Le président de l’Autorité palestinienne Mahmoud Abbas a déclaré lundi que la justice devait être rendue pour le tir d’un soldat israélien sur un assaillant palestinien désarmé et presque immobile.

Pendant une rencontre avec une délégation de la fédération internationale des juifs du Maroc à son bureau de Ramallah, le dirigeant palestinien a demandé qu’Israël agisse avec responsabilité pour enquêter sur le tir, son premier commentaire sur la mort de jeudi.

« Cet incident est une ligne rouge », a déclaré Abbas.

« Nous ne sommes pas juges, mais il y a besoin ici d’un procès juste qui dévoile la vérité et donne à tous [ceux qui sont impliqués] ce qu’ils méritent, a-t-il déclaré. Nous serons d’accord avec toute décision d’un tel procès. »

Vendredi, le soldat a été accusé de meurtre devant une cour militaire, après la diffusion d’une vidéo le montrant tirer à la tête sur un attaquant, malgré le fait que l’assaillant soit allongé au sol, blessé par un tir précédent. L’accusation a déclenché des critiques sévères de la famille du soldat et de certains politiciens de droite, qui ont déclaré que l’armée jugeait avant d’enquêter sur l’incident.
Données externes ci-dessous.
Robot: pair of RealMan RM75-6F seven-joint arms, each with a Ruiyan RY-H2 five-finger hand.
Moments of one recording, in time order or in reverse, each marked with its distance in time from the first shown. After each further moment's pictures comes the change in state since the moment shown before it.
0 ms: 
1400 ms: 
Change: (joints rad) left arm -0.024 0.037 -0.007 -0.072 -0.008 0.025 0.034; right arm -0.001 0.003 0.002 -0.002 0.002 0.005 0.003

De hauts gradés de l’armée israélienne et le ministre de la Défense Moshe Yaalon, ainsi que le Premier ministre Benjamin Netanyahu, ont défendu la décision d’accuser le soldat et ont souligné que ses actions violaient le code éthique de l’armée.

Les commentaires d’Abbas sont intervenus alors que l’un de ses plus proches conseillers, le haut fonctionnaire Saeb Erekat, a soumis une demande aux Nations unies demandant une enquête officielle sur ce qu’il a appelé des « exécutions » extrajudiciaires israéliennes d’attaquants palestiniens. Erekat a soumis cette demande pendant une rencontre avec le coordinateur spécial de l’ONU pour le processus de paix, Nickolay Mladenov.

Erekat a affirmé que bien qu’Israël ait déclaré qu’il enquêterait sur le meurtre de Hébron, « l’histoire a montré que les enquêtes israéliennes ne servent pas la justice ».

En Israël, l’incident est rapidement devenu un débat national sur les règles d’engagement de l’armée et son usage de la force à l’égard des Palestiniens.

Selon l’armée, le soldat a dit avant le tir que l’attaquant palestinien survivant aurait dû être tué, et a dit après à ses commandants que l’assaillant méritait de mourir.

Plus tôt lundi, la famille du soldat avait été emmenée dans un emplacement sûr après avoir reçu des messages de morts et des messages abusifs.

Selon leur avocat, la famille a été inondée d’appels menaçants après la publication de leur numéro de téléphone sur nombre de réseaux sociaux palestiniens.

Lundi à la Knesset, le ministre de la Défense Moshe Yaalon a dénoncé les députés qui avaient soutenu le soldat.

C’est « une affaire où un soldat a mal agi, pas un héros », a-t-il déclaré.